The task force reported fair to good evidence that HRT, particularly the use of estrogen and progestin in combination, increases the incidence of breast cancer but concluded that its effects on breast cancer mortality are uncertain. "In the aggregate, breast cancer incidence is slightly increased for current or long-term (greater than 5 years) users compared to nonusers," the USPSTF said. "However, there seems to be no effect on or decreased breast cancer mortality in ever- or short-term users. The effects of long-term HRT use on breast cancer mortality in two good-quality cohort studies are conflicting. Whether the combination of estrogen and progestin confers a greater risk than estrogen alone is unknown."

The task force concluded that fair evidence supports observations that HRT reduces the incidence of colorectal cancer. It cited a meta-analysis of 18 observational studies of postmenopausal women showing a 20% reduction in colon cancer and a 19% decrease in rectal cancer in women who had ever used HRT. "The decrease in risk was more apparent when current users were compared with those who had never used HRT," the task force said.

It also noted that the WHI study reported similar colorectal cancer results and that the Heart and Estrogen/Progestin Replacement Study (HERS) found a reduced incidence of colon cancer.

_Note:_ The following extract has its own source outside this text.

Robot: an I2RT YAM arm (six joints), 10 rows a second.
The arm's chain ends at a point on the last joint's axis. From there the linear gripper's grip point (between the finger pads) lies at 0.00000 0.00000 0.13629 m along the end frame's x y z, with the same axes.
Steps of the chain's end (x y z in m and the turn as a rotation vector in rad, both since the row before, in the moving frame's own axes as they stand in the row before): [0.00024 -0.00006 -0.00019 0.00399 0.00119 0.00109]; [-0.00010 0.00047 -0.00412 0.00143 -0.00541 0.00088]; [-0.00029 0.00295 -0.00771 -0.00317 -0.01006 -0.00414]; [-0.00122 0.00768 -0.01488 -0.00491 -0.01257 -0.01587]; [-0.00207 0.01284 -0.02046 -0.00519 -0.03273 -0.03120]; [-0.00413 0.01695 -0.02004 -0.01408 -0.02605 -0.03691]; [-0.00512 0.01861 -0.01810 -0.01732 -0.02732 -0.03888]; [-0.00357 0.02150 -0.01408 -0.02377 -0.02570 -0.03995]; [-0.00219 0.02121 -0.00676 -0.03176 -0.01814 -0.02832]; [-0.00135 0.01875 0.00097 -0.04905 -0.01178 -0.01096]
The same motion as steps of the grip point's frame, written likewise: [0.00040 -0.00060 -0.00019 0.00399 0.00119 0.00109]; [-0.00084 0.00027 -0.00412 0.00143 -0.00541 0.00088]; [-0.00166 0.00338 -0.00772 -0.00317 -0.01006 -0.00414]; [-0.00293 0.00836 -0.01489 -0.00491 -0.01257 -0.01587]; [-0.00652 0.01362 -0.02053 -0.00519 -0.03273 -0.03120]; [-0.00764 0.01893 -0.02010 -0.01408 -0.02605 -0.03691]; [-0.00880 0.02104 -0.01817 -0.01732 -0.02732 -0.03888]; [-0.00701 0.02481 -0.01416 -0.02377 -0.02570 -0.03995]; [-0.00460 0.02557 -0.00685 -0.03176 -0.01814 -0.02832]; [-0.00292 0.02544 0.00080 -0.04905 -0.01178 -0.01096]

The panel further concluded that unopposed estrogen, but not the combination therapy, increases the risk of endometrial cancer. "Results of a previously published meta-analysis of 29 good-quality observational studies of endometrial cancer reported a relative risk of 2.3 for users of unopposed estrogen compared with nonusers," the USPSTF said. "Risks increased with increasing duration of use. The risk for endometrial cancer remained elevated 5 or more years after discontinuation of unopposed estrogen therapy in these studies."

Studies of women receiving estrogen/progestin offered mixed results. "Cohort studies showed a decreased risk for endometrial cancer compared with nonusers, but case-control studies showed an increase in risk," the panel reported. "Estrogen and progestin did not increase the risk for endometrial cancer in HERS or in the WHI."

As for ovarian cancer, the data are inconsistent. "Results of case-control studies have been mixed, but two good-quality cohort studies reported increased risks for ovarian cancer or ovarian cancer mortality among women who had taken HRT for 10 years," the USPSTF said. A third study found no effect of HRT on ovarian cancer mortality, and one study suggested a higher risk for estrogen-only than for estrogen/progestin therapy. As a result, the panel concluded that there was insufficient evidence to determine the effect of HRT on ovarian cancer.